# Voting on New Members



## PatrickTMcWilliams (Feb 5, 2013)

I'm particularly interested in the practices of Reformed Baptist congregations, but welcome answers from all.

Does your church have a congregational vote to receive new members? What is your general practice to receive new members?

Thanks!


----------



## SeanPatrickCornell (Feb 5, 2013)

Our process goes like this.

1. Prospective member shows up to services for a certain period of time and shows consistency.
2. Prospective member talks to the elders about becoming a member and fills out a membership application.
3. Church posts an announcement in the Lord's Day bulletin that the prospective member has asked to apply for membership, members are asked to privately relate any concerns about the prospective member to the Elders.
4. Elders interview prospective member the following week.
5. The week after that, the Elders present the prospective member to the congregation who then votes by a show of hands.


----------



## Romans922 (Feb 5, 2013)

As a Presbyterian where the elders approve membership...


----------



## rbcbob (Feb 5, 2013)

In our church the applicant will provide a testimony of both their understanding and experience of the gospel. This will be made available to the membership for perusal after which, if no concerns are brought forward, the elders will admit the applicant into membership. We have no voting by the congregation relative to new members.


----------



## Jack K (Feb 5, 2013)

The Baptist church I attend took this out of the hands of the congregation a few years ago and assigned the responsibility to the elders. Before then, when the congregation had control, membership was seen mostly as something that gave one the right to vote on church matters. Now, with the elders in control, it is (supposedly) valued more for the shepherding, oversight and submission that comes with it. At least, that's where leadership hopes things are going.


----------



## nicnap (Feb 5, 2013)

Romans922 said:


> As a Presbyterian where the elders approve membership...


----------



## KMK (Feb 5, 2013)

rbcbob said:


> In our church the applicant will provide a testimony of both their understanding and experience of the gospel. This will be made available to the membership for perusal after which, if no concerns are brought forward, the elders will admit the applicant into membership. We have no voting by the congregation relative to new members.


----------



## JP Wallace (Feb 5, 2013)

KMK said:


> Quote Originally Posted by rbcbob View Post
> In our church the applicant will provide a testimony of both their understanding and experience of the gospel. This will be made available to the membership for perusal after which, if no concerns are brought forward, the elders will admit the applicant into membership. We have no voting by the congregation relative to new members.


----------



## PatrickTMcWilliams (Feb 6, 2013)

Thanks, gents! Our church currently does not use a congregational vote for new members. However, we are in a period of change, and we are revamping our constitution & bylaws. One of our members is persuaded that church members are covenanting with each other (for support, accountability, etc.), and thus the decision to admit new members should not be left to the elders, but rather be subject to congregational vote. Personally, I favor leaving it in the hands of the elders.


----------



## SeanPatrickCornell (Feb 6, 2013)

To be quite honest, it seems to me that the congregational vote was just a formality.

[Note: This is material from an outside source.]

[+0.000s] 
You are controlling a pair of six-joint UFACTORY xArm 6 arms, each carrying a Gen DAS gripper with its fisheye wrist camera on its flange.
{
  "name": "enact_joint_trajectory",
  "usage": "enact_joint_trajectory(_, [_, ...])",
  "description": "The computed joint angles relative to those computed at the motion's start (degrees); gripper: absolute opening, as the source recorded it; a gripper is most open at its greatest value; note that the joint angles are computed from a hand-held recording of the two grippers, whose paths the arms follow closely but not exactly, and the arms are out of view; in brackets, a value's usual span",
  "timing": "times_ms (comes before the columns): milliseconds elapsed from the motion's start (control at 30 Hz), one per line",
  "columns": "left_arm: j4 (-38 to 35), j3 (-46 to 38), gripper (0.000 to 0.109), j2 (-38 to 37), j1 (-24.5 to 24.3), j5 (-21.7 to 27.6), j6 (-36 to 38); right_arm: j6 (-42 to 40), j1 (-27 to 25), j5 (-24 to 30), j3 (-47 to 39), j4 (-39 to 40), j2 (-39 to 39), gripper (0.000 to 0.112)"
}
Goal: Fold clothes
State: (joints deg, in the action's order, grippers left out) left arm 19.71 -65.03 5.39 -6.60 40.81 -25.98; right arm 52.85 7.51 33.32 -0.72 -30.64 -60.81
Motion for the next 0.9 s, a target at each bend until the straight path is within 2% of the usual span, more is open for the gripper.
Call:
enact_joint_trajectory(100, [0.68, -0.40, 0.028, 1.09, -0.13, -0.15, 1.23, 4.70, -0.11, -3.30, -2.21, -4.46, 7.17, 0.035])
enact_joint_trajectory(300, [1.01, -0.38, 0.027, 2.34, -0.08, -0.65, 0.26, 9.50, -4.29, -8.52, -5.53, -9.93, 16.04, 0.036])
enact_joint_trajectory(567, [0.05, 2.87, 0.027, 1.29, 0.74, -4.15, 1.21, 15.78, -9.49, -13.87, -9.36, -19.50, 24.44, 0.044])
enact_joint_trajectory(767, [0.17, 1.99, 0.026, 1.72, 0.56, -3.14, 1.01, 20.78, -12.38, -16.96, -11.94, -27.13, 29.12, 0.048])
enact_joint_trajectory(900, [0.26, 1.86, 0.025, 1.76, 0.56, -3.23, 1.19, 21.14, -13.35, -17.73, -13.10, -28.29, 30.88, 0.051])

I don't think my Elders would have submitted me for membership if the members weren't going to be happy with me, and likewise, the members voted me in because they trust the Elders and their examination of my personal testimony.


----------



## Jake (Feb 6, 2013)

The Baptist church I grew up in (SBC) had a requirement to vote on new members, but I never knew it until later in life. The pastor would phrase it something like "Let us all raise our hands and rejoice with our new member as we saw 'Hallelujah.'" I never understood why that involved raising a hand until I found later it was a cloaked vote of sorts.


----------



## MarieP (Feb 6, 2013)

rbcbob said:


> In our church the applicant will provide a testimony of both their understanding and experience of the gospel. This will be made available to the membership for perusal after which, if no concerns are brought forward, the elders will admit the applicant into membership. We have no voting by the congregation relative to new members.



At my previous church, the congregation voted on members. My parents had visited when I joined, and they actually told me later, after I left that church, that they'd been taken aback by the voting procedure, and especially it being done in the Sunday morning public gathering. Actually, they had a great point- the church isn't a democracy, nor is it a club.

I actually mentioned this to the pastor, still very much a useful brother in the Lord, and he said that they've been thinking about having the voting during a members' meeting. I don't know what they've since decided.


----------